CIBC has taken a slightly different tactic with a teaser rate, offering a 1.99 per cent four-year promotion for the first nine months, with the APR going up to 2.83 per cent after.
And, perhaps lowest of all was credit union Meridian, which introduced an 18-month 1.49 per cent fixed rate in April – the lowest rate ever introduced in Canada, for any term. While no longer available, it offered short-term borrowers very affordable, if temporary, monthly payments.
Remember: Rates Aren’t Everything
Mortgage shopping usually goes like this. You find the lowest posted rate, you take that to your lender and ask them to beat it or walk away. But in some cases these ultra-low rates also come with ultra-strict conditions. For example, some have short closing dates of only 30 days. Others have rigid repayment options. Some lenders stipulate that you can only make a lump sum payment that represent 5 per cent of what you originally borrowed and increase your regular payment by 5 per cent. That will do very little to reduce the interest you’re paying and will not significantly shorten your amortization. In a regular mortgage term a lender will hold the rate for 120 days and allow a borrower to pay back 20 per cent of the principal original borrower and increase payments by as much as 100 per cent if they can afford to.
Also read: 4 Essential Mortgage Features to Ask For>
Better Terms Can Beat Lowest Rate
When signing up for a mortgage you may want to consider a slightly higher rate, but with standard terms. If you’re lucky enough to see a boost in your income, or come into extra cash in the near future, you can easily use it to reduce your mortgage loan. But if your terms are too strict you may not be able to make much of difference. If for example you originally borrowed $400,000 in a regular five-year fixed you could put an extra $60,000 down in lump sum payments each year and double your regular payments. This would dramatically reduce your amortization and save you thousands in interest payments.

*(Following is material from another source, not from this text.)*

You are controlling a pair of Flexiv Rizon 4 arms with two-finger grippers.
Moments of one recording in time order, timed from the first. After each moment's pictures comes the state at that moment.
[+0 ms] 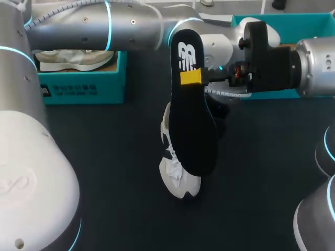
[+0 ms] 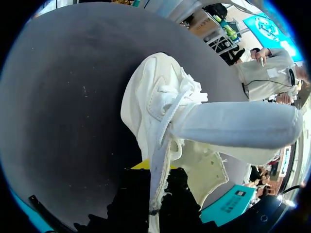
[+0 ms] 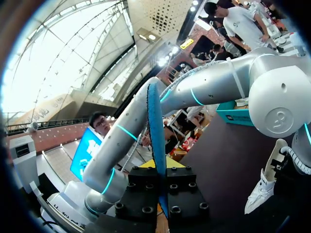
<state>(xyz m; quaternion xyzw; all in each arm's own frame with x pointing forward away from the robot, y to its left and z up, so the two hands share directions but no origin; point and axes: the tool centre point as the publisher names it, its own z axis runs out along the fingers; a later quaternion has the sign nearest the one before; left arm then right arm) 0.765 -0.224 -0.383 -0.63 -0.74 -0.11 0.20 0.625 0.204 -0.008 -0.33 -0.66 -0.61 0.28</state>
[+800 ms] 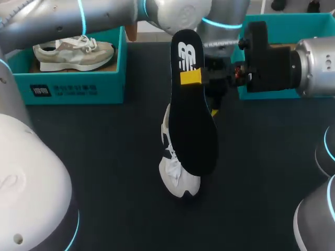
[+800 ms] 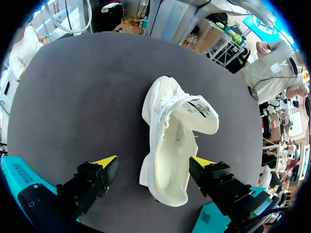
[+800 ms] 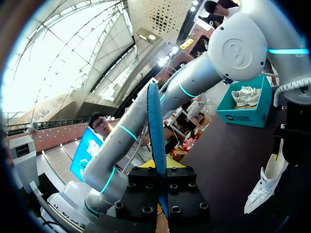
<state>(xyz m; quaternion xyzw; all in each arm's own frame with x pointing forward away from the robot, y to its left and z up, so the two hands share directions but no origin) 0.802 -0.246 -0.290 -0.63 -0.76 0.02 0.15 0.625 0.204 -0.008 -0.33 -0.66 -0.61 0.28</state>
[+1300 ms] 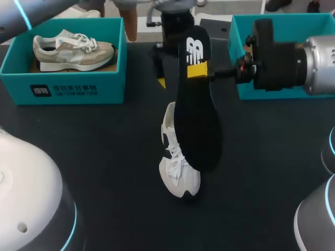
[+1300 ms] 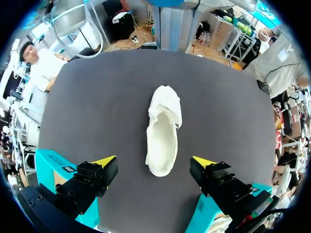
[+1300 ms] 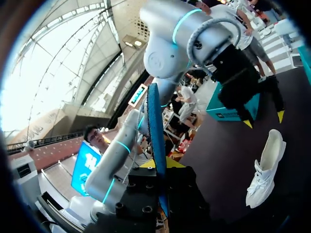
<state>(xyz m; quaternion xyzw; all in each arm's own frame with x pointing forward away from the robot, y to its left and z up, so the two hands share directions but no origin) 0.830 -0.203 -0.193 -0.64 -0.75 0.12 0.05 0.648 0.186 -0.009 -0.41 -0.63 -0.60 0.28</state>
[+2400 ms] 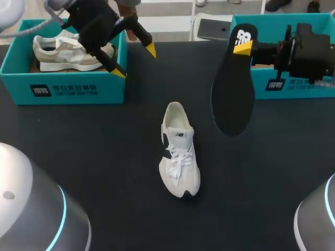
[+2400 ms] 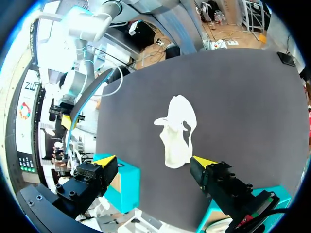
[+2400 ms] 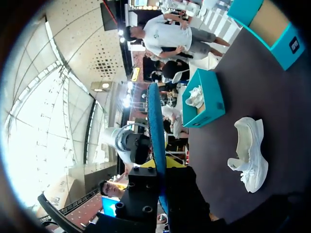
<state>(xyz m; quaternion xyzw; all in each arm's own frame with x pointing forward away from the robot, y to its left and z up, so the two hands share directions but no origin) 0.798 -0.111 -0.109 -0.64 -0.69 0.28 -0.18 0.755 0.088 -0.049 -0.58 -0.46 -0.56 0.37</state>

How much could you save by changing your mortgage payments? Find out with RateSupermarket.ca’s Mortgage Payment Calculator>
My Best Mortgage Advice
Always buy a house with 20 per cent down payment to avoid CMHC insurance. As well, to protect yourself from an interest rate hike, pay your mortgage as if its 2 percentage points higher than what the bank offered. So if you have a rate of 2.74 per cent, make payments as if its 4.74 per cent. This more rapidly reduces your principal and it sets you up for an interest rate hike if that’s the case when you go to renew. As a borrower you don’t want your mortgage to be completely no no-frills. After all it is the biggest investment most of us will ever make. Paying a modest premium of 40 bases points is worth it to have flexibility, options and a quality lender. Banks are pulling out all the stops to capture the most customers, use that to your advantage and find the mortgage rate and term that suits you best.